DESCRIPTION OF THE TASK ::
When the line with "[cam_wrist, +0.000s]" appears below, start repeating lines exactly, and keep going through the line with "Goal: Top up"; add nothing outside that span.

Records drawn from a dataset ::
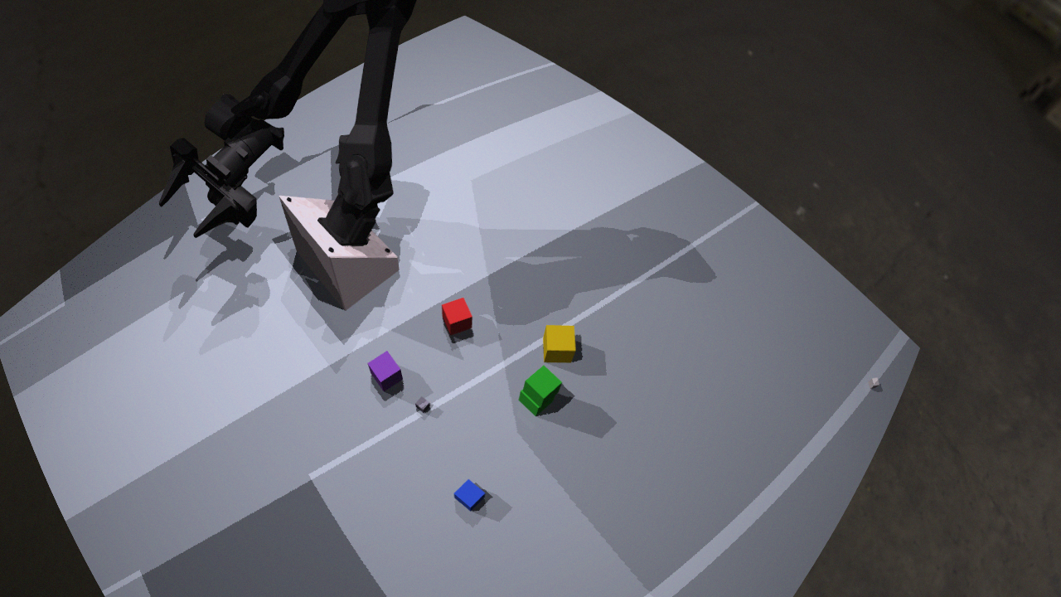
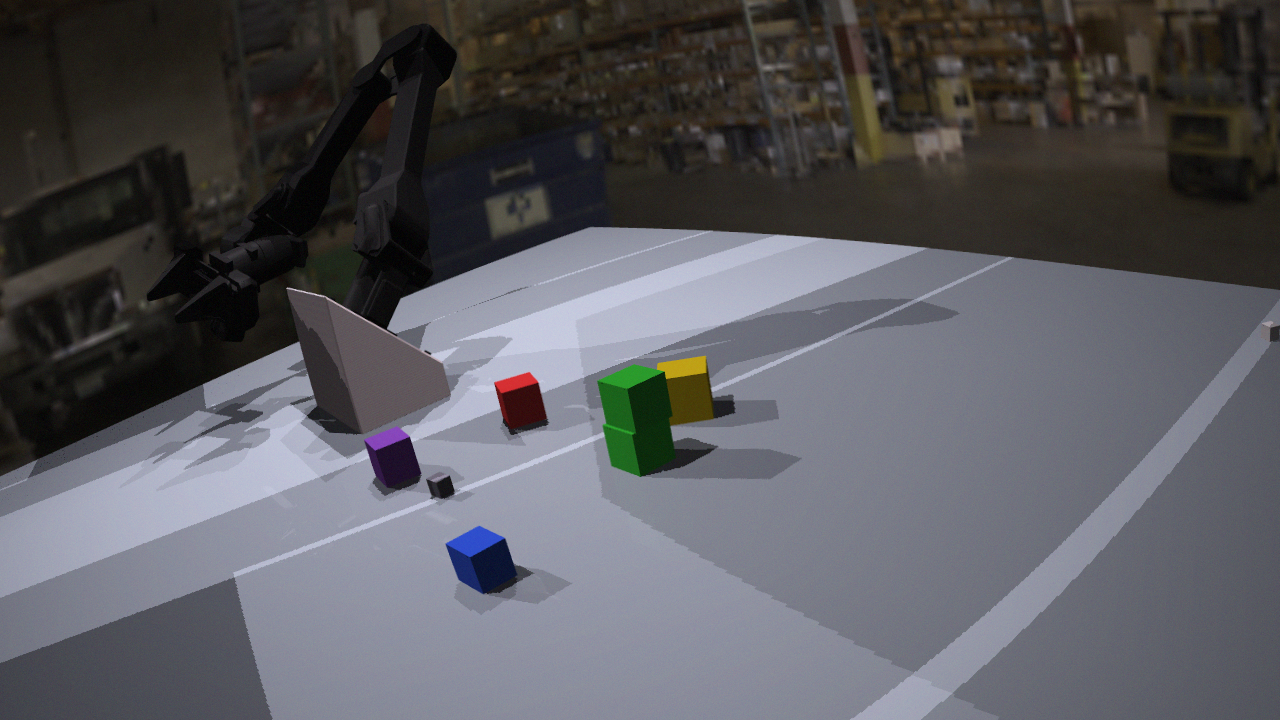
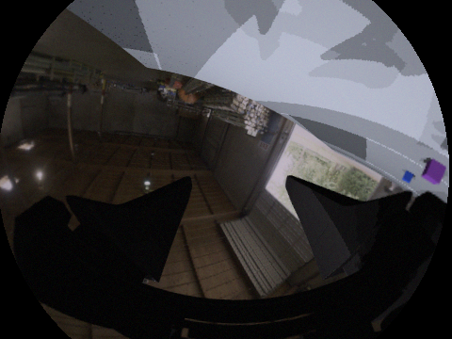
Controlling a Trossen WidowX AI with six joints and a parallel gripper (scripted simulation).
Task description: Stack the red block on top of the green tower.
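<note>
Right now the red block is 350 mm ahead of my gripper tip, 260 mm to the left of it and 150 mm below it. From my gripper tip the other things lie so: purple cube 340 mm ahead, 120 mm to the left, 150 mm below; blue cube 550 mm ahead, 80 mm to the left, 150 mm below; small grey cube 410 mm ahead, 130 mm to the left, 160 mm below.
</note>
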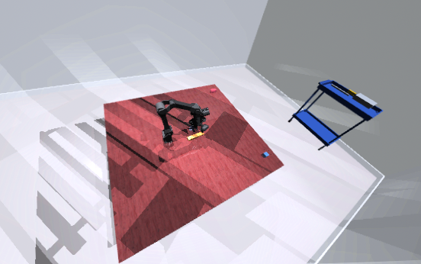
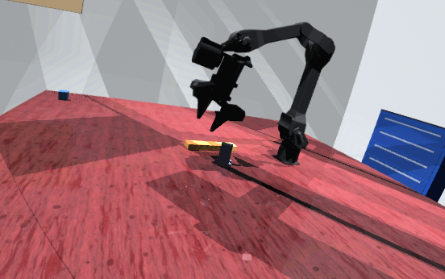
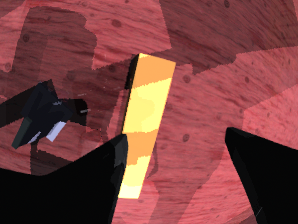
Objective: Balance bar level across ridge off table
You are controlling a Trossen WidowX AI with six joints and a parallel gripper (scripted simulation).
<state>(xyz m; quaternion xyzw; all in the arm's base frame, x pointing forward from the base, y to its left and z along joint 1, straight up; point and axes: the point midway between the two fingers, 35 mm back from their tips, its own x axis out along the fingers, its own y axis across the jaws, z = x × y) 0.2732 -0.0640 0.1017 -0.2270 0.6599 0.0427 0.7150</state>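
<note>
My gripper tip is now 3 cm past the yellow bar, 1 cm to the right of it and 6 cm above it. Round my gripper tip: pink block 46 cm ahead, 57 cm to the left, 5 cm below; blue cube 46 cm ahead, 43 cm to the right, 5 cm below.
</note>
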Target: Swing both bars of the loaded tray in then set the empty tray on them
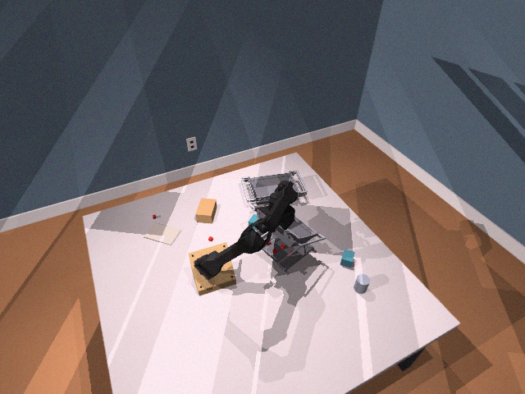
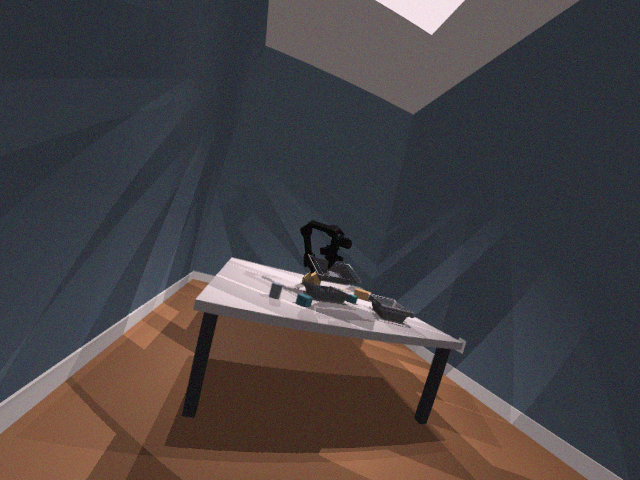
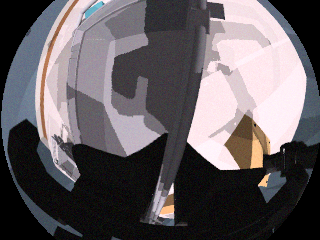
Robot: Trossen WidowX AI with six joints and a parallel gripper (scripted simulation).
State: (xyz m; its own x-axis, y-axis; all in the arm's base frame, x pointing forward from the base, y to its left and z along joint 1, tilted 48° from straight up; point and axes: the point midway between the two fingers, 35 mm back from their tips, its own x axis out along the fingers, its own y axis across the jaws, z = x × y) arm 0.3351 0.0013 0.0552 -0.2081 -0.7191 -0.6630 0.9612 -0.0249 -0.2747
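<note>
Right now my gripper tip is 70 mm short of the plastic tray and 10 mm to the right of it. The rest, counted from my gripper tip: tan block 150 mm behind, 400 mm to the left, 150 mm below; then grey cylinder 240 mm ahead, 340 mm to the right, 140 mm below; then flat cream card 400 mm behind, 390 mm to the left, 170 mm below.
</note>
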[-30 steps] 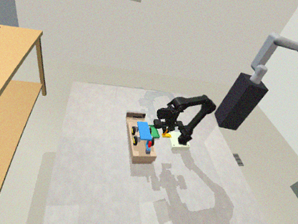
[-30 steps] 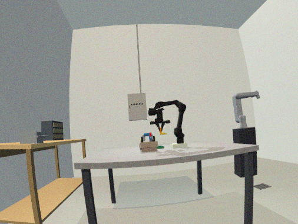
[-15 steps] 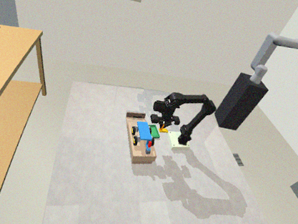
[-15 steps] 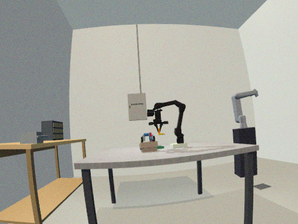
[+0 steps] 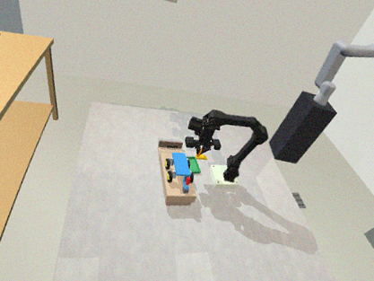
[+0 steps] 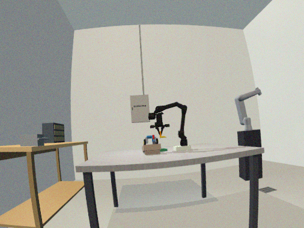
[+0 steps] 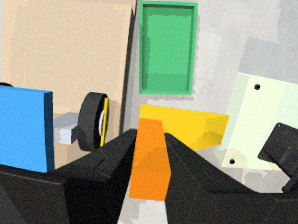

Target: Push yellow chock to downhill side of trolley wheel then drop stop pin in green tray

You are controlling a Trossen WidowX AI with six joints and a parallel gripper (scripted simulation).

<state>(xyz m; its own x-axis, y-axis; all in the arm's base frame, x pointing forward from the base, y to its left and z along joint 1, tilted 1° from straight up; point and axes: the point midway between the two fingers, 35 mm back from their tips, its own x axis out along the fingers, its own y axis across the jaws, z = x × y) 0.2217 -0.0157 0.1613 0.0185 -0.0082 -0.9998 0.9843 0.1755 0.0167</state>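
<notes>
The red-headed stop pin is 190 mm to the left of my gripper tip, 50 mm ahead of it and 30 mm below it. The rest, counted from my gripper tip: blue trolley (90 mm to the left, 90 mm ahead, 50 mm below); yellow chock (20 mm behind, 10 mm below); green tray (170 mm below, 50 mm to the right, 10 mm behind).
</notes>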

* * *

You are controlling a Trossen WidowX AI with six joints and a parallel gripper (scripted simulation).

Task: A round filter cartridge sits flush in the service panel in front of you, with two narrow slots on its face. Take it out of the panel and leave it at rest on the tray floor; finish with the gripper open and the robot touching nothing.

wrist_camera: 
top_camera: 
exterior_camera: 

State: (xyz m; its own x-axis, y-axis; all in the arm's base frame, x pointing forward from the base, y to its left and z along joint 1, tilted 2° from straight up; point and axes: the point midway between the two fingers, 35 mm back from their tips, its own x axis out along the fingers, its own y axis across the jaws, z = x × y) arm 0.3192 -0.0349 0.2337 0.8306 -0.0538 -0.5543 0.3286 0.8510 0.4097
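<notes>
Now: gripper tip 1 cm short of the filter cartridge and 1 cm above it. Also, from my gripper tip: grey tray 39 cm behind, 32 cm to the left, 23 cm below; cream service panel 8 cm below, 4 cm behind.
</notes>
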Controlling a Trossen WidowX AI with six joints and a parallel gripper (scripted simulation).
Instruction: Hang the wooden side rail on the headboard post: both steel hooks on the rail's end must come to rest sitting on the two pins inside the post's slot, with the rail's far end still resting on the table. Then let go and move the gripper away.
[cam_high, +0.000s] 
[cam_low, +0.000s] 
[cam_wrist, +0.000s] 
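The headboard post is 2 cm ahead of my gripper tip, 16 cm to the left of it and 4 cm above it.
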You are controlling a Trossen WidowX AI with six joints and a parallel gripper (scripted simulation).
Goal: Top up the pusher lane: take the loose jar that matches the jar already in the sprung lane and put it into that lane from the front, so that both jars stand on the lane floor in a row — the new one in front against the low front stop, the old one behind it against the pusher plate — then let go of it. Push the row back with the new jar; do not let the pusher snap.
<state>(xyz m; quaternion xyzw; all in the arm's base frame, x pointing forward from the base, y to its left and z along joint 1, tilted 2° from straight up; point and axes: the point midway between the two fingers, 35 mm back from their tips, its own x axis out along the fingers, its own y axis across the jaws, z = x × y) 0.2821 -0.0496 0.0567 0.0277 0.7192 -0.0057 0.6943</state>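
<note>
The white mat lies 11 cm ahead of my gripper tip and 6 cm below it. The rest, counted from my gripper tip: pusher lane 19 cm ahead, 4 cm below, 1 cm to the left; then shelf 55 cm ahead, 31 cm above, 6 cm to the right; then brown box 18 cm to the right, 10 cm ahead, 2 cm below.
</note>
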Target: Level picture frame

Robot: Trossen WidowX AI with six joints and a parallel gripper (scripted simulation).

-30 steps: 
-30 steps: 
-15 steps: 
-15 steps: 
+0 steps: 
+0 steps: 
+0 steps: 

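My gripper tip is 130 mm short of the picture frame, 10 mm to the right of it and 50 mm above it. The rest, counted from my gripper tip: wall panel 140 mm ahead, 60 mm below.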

EXERCISE ANSWER ::
[cam_wrist, +0.000s] 
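The headboard post is 2 cm ahead of my gripper tip, 16 cm to the left of it and 4 cm above it.
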You are controlling a Trossen WidowX AI with six joints and a parallel gripper (scripted simulation).
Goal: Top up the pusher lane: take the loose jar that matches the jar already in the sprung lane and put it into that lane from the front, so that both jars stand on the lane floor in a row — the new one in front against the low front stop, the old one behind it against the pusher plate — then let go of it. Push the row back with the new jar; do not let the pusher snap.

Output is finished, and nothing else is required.